Like many people, my first real exposure to '70s flicks was in the dorm room, surrounded by my peers and cheap alcohol. I spent many a night watching over-the-top spectacles like Dolemite and Three The Hard Way and J.D.'s Revenge. Oh, I laughed at the clothes and the scripts and the plots (seriously, J.D.'s Revenge is about a mild-mannered college student who gets possessed by the spirit of a murdered pimp, picks up new prostitutes, avenges his own murder, and, well, you should see it). We all had a grand old time at the expense of the artists who participated in them, and we had blaxploitation nights, and, to this day, all of it is the butt of any number of jokes.

But then, by myself and without the booze, I watched and admired black '70s dramas like Claudine and Black Girl that spoke to the post-civil-rights-movement experiences of African-Americans with more detail and attention than most films have since. I marveled at the comedic craftsmanship of films like my beloved Sidney Poitier/Bill Cosby trilogy Uptown Saturday Night, Let's Do It Again, and A Piece of the Action, or the biting satire of Watermelon Man. And, while films like Chinatown and The French Connection are justifiably celebrated, I think both of the films based on the adventures of Chester Himes' classic detective characters Coffin Ed Johnson and Gravedigger Jones, Come Back, Charleston Blue and Cotton Comes to Harlem, have been criminally overlooked in the same tradition. And, as much as we've all obsessed over the original Shaft, I've always thought that Shaft's Big Score! was an underrated noir-ish movie.

Yes, there were bad black movies made in the '70s. As they began to make money, it seemed like a non-caring producer threw together some foolish slop every couple of weeks. I love Jim Brown as much as the next person, but the Slaughter films . . . were not very good. And, since I've been married and had a daughter, I actually feel kind of skeevy every time I watch Coffy or Sheba, Baby or, well, the vast majority of the movies Pam Grier made where she "went undercover as a hooker" or had her clothes ripped off . . . again.

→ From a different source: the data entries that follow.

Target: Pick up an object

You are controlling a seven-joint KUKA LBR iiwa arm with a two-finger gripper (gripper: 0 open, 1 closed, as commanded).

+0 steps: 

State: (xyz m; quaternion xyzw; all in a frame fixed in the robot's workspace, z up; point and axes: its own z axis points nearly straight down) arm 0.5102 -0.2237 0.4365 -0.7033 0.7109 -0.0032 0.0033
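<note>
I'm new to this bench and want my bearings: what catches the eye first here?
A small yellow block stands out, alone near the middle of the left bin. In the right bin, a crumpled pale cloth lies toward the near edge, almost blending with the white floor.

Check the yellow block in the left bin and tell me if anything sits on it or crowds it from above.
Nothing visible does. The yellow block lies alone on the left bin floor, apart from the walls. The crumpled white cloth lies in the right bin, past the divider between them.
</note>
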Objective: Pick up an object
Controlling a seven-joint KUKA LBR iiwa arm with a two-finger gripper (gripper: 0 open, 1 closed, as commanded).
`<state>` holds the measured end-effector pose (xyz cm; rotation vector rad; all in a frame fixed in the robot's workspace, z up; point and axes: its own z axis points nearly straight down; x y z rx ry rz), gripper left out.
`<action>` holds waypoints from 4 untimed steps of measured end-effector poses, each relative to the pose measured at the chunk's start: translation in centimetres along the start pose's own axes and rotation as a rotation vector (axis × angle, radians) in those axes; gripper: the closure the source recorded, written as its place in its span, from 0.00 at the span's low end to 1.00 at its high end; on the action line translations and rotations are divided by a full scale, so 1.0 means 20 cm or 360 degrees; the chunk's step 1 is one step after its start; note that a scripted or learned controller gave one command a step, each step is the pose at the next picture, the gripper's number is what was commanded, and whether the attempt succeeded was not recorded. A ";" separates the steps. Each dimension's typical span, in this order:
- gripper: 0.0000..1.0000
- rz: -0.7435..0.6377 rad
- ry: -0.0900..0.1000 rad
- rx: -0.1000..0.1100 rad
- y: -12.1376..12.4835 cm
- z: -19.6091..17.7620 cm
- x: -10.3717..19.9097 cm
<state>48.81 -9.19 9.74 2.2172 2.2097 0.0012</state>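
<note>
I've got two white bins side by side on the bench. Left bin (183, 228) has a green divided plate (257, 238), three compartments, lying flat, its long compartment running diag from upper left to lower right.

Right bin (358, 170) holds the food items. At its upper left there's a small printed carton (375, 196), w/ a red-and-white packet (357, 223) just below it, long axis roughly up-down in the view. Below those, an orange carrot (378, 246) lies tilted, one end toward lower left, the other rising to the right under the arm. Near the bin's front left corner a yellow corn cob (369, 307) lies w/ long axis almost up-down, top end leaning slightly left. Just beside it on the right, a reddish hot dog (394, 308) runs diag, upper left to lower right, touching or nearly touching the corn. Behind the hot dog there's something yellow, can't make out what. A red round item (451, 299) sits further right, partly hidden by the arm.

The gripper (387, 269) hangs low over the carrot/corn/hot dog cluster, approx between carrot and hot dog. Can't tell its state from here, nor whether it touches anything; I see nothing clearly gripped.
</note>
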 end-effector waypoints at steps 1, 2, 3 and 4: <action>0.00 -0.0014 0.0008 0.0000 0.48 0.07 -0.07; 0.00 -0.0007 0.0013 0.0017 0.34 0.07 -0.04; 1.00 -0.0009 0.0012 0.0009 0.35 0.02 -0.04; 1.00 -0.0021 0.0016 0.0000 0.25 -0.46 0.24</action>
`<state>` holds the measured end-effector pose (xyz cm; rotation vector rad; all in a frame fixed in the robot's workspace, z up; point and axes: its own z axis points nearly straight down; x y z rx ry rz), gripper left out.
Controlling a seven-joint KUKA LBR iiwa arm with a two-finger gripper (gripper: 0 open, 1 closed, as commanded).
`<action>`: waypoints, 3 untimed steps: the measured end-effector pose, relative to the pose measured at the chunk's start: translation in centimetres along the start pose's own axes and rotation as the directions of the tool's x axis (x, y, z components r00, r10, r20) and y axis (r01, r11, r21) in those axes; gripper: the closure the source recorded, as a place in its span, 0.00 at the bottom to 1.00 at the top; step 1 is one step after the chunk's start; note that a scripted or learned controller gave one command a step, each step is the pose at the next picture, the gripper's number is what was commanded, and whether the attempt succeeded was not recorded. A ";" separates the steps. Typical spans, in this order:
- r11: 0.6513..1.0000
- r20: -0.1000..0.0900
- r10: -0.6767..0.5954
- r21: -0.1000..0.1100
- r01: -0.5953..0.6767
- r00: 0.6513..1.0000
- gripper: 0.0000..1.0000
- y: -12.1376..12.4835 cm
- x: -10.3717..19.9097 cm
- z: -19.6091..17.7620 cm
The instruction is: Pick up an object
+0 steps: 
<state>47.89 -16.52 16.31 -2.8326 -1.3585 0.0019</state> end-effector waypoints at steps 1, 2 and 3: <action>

The problem is that all of the films have become conflated in the minds of the public. No one differentiates between the good movies and the bad ones; anything made during the '70s that features characters with afros is automatically viewed as disposable blaxploitation. And, over the years, actors like Fred Williamson have been very vocal about their dismay at the mischaracterization. To Williamson, this was a period that, for the first time, black people onscreen got to be heroes and save the day and get the girl. And he has a point. Arguably, without the efforts of actors such as Richard Roundtree, Brown, and Williamson, there would be no Denzel Washington or Will Smith. And instead of acknowledging the link between these generations of black actors, we've made this era of films into a punchline.

And, to Williamson, regardless of its intentions, White's comedy continues in that tradition of disrespect. Certainly, other genres of film have been spoofed, but I think the difference is that for every spoof of white '70s films--the Beastie Boys' "Sabotage" video, for example--there are a dozen remakes that treat the period with respect. The only time we discuss the film work of people like Williamson is to make jokes. I'm still going to see Black Dynamite but, I have to admit, I don't know if I'm going to laugh as much.